Published January 21, 2009 at 6:19 a.m.
Discarded and Salvage,” the current exhibit at the Flynn Center’s Amy E. Tarrant Gallery in Burlington, is an expressive collection of 11 large-scale “paintings” that are essentially textile assemblages. Peacham artist Muffin Ray transforms vintage quilt patches, found tapestries and other sumptuous yet cast-off textiles into broad fields of texture and color. She creates deep, mysterious surfaces soaked in resin, encaustic and oil-based media that preserve embroidered textures like primeval insects in amber. Then she juxtaposes areas of painting, frequently floral but sometimes wholly gestural, with the glazed and stained fabrics.
“All of the materials used in this work were salvaged from abandoned warehouses, dumpsters and basements,” Ray explains in a curatorial statement. In her surreptitious quest for ingredients she discovered a wide range of swatches and bolts; some resemble Victorian tin ceilings, while others are fancy embroidery or strips of lace. Short lengths of fabric, cut into ribbons, were sewn onto the top half of the 56-by-40-inch “Untitled 2.” The stitching runs vertically over the horizontally positioned ribbons. Earth tones dominate the piece — like everything else in the show. The bottom half of the work holds loosely painted buds and stems on a black background.

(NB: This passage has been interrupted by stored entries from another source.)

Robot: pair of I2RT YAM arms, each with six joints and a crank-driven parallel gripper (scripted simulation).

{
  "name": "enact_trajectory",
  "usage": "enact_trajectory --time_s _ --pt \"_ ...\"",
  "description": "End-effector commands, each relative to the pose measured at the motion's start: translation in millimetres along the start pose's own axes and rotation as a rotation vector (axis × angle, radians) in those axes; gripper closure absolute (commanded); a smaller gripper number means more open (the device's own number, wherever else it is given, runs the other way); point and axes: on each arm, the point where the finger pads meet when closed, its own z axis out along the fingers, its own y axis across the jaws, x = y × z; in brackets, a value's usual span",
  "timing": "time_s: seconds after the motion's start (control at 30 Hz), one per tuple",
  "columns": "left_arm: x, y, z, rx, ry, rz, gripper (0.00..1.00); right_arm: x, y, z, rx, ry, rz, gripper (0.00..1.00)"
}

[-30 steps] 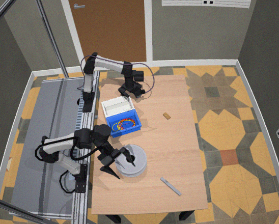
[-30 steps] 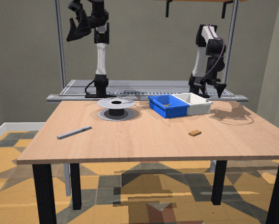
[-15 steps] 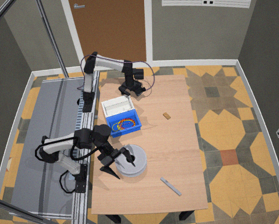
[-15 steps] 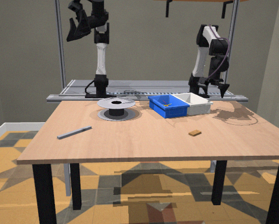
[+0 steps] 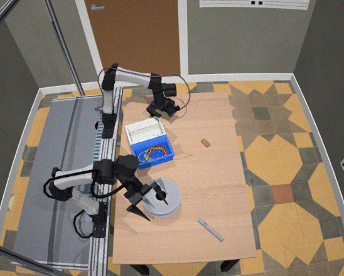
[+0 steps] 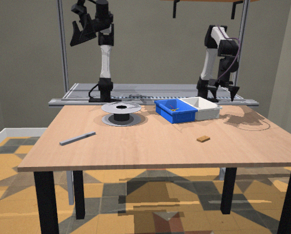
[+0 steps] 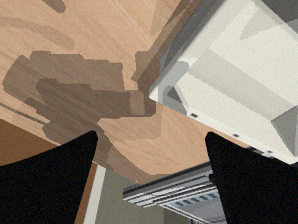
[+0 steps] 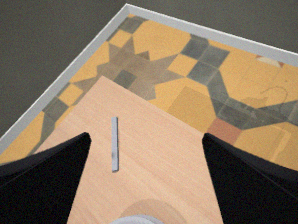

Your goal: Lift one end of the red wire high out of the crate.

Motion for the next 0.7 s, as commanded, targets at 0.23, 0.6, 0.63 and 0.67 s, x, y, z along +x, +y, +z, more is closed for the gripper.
enact_trajectory --time_s 0.23,0.6,0.63,0.67 --pt "-40.1 23.0 -37.3 -0.213 -0.318 -0.152 0.0 8.5 29.3 -1.4 -0.207 0.008 -0.053 0.0" --pt "-70.1 38.9 -96.2 -0.37 -0.665 -0.308 0.0 25.9 56.9 -8.0 -0.424 0.005 -0.154 0.0" --pt "-72.8 40.0 -104.3 -0.385 -0.707 -0.324 0.0 27.8 59.9 -9.2 -0.449 0.002 -0.167 0.0" --pt "-75.2 41.0 -112.6 -0.398 -0.749 -0.341 0.0 29.5 62.8 -10.4 -0.474 -0.001 -0.179 0.0"
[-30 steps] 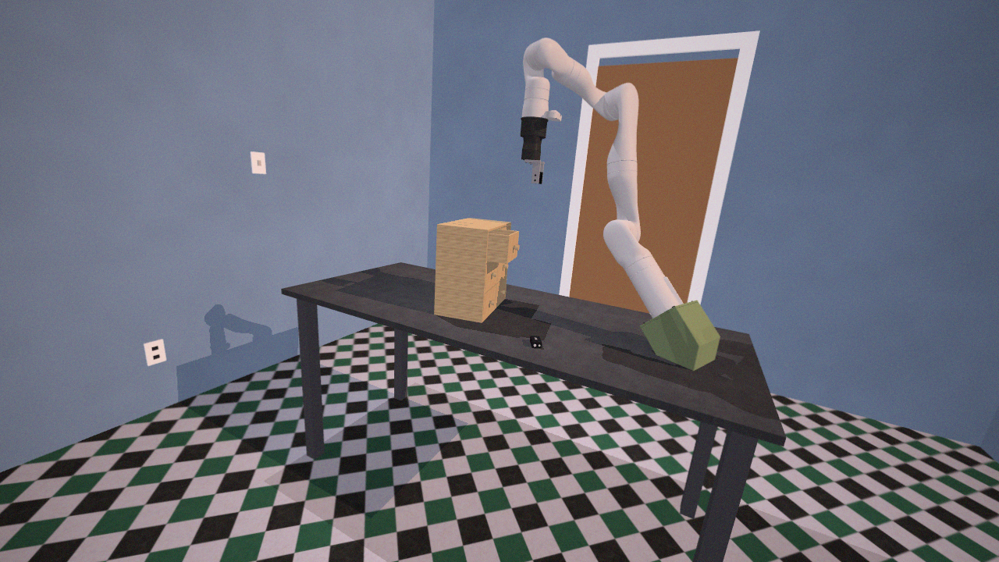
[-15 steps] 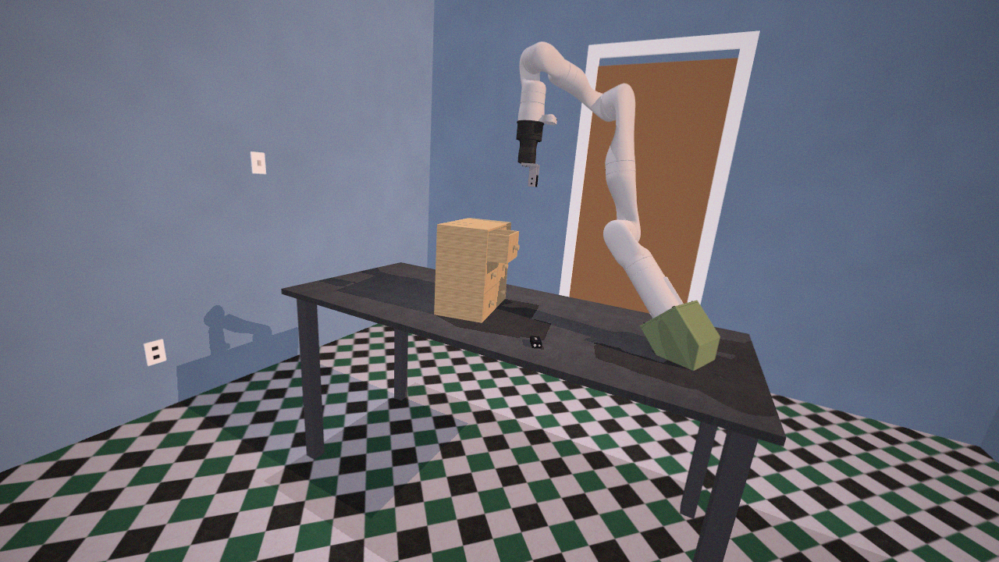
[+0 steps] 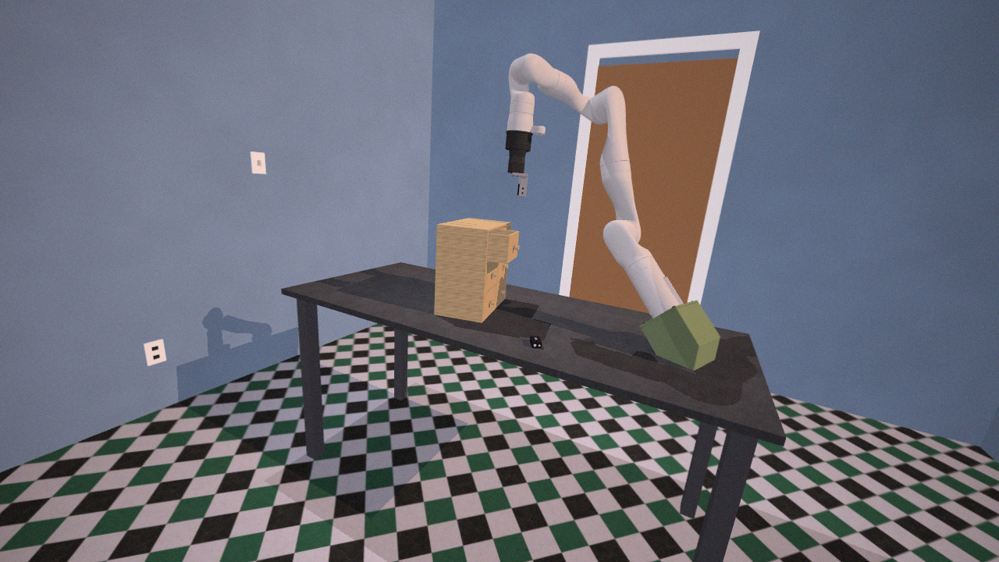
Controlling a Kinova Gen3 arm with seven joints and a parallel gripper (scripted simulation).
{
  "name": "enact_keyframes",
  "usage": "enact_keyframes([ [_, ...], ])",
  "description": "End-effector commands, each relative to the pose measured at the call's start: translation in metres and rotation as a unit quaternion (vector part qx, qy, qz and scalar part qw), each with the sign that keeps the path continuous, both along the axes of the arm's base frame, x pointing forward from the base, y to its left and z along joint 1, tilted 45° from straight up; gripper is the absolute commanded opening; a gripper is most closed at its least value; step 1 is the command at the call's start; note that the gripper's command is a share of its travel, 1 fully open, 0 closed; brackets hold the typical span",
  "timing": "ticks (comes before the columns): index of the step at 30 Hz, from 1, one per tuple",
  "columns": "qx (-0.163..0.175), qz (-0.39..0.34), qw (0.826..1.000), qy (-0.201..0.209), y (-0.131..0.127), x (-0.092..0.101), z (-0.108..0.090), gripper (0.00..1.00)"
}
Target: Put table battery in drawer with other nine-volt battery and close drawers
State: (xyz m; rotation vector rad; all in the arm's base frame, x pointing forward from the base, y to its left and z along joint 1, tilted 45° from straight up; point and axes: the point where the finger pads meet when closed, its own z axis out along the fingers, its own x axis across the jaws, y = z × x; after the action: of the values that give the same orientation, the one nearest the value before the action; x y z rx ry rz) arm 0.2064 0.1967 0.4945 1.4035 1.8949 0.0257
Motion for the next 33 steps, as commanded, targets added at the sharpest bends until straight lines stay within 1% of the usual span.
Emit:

“K” is a 66-by-60-inch canvas alive with Ray’s signature details. It’s a crazy quilt of textiles: Triangles, rectangles and a few squares are appliquéd below a horizontal demarcation three-quarters of the way up the picture plane. Pale brown paint drips like icicles, running in long rivulets over the textures. Above the horizon is a bubbly, raw-umber field, almost gold toned, filled with orange flowers and stems arranged vertically. Like the patterns in the textiles, Ray’s painted flowers and buds hark back to Victorian design. Her flowers are reminiscent of the most delicate still lifes of Odilon Redon (1840-1916), or classic art nouveau motifs.
Several canvasses from Ray’s “Discard” series included in the show reveal painted or stenciled words, letters and geometric patterns buried in thickly layered glazes. “Discard 2” and “Discard 3” are both sandy hued, with rope-like cloth piping dividing the canvasses into three horizontal segments. The lowest segment of the 70-by-46-inch “Discard 2” is red oxide, while the middle and upper bands are paler. Ray seems to have splashed tan paint over the image, and the resulting drips unify the sections. Gray Greek keys — small concentric squares — are visible through the splashes on “Discard 3.” That 68-by-42-inch piece is dominated by lighter tonalities; it’s like decaying plaster, or a section of weathered wall removed from an excavated classical villa.
“Hollyhock and Skunk Cabbage,” at 109 by 72 inches, is the largest and most intricate painting in the show. It’s divided vertically between the floral section at left and the fabric designs composed within a grid of six-by-six squares at right. Ray placed fans of many hues, outlined in scarlet, inside the right-hand grid. Her complex design unveils patterns within patterns, and the entire grid area is bordered by stained antique lace.
The left section of the piece is a gestural display of flowers, resembling a Japanese screen. The background contains subtle drips of red on red, and Ray integrated drawing media into the painted side. Long stems are lines of negative space transversing wide patches of blackness. Pale turquoise passages are applied like stain painting to create a pleasingly balanced harmony of turquoise, red, black and a honeyed yellow.
Ray pushes technical boundaries to invent a hybrid art — part assemblage and part painting — that carries viewers down a meandering sensory stream. Her paint handling echoes the art-historical trends of the last hundred years, while her discarded, readapted textiles seem to bear the ghosts of the former lives they’ve touched.